• [Problem requirements] How many lines of the entries below contain the string "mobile"? State the number alone.

• [Information provided]
****************

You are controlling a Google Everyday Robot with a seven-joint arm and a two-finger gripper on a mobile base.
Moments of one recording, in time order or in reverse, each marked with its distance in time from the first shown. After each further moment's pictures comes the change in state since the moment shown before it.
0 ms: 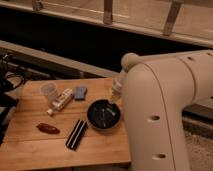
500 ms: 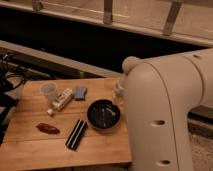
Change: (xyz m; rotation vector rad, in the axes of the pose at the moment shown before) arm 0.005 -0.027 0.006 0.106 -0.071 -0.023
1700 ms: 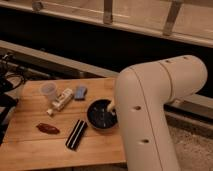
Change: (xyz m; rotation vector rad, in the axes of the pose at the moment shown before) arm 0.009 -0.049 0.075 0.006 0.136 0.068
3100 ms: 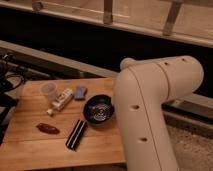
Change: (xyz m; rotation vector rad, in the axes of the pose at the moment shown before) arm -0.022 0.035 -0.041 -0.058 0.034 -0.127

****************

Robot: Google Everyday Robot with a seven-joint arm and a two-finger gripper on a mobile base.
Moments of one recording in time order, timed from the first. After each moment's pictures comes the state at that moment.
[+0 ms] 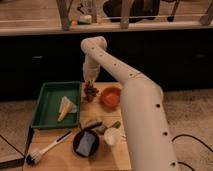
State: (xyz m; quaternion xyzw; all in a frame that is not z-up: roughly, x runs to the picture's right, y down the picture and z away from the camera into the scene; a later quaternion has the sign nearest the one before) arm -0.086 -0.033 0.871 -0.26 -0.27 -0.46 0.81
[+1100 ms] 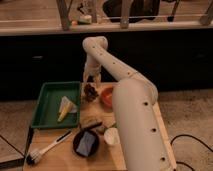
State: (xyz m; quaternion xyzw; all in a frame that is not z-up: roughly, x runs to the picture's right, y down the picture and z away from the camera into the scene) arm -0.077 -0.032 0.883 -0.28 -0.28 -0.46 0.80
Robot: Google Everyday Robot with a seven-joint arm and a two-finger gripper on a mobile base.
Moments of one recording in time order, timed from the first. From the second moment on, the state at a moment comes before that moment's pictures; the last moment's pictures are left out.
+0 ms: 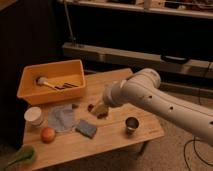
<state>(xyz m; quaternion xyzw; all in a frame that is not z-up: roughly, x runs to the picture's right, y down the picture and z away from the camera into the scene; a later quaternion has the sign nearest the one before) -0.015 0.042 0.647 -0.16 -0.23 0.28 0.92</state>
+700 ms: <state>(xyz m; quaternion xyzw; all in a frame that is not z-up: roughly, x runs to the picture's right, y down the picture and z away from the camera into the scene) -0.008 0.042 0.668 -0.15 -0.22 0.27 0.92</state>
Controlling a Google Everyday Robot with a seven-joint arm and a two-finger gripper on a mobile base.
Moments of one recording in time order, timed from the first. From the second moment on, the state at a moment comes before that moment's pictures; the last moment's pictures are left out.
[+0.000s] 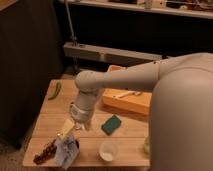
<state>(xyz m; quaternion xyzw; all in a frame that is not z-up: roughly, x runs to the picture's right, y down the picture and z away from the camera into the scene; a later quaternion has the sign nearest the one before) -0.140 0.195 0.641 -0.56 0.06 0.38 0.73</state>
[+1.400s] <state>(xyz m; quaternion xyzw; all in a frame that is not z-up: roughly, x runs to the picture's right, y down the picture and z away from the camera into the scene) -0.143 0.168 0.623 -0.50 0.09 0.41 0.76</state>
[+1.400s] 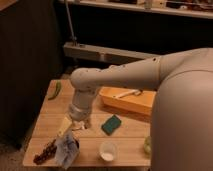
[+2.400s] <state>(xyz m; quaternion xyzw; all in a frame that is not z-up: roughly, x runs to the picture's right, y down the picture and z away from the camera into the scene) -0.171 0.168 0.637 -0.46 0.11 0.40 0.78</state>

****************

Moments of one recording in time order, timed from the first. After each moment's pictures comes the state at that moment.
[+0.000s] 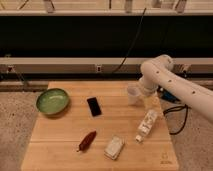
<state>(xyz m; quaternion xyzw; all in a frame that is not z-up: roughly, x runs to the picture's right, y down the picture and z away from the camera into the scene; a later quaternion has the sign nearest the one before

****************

• [Task output] 4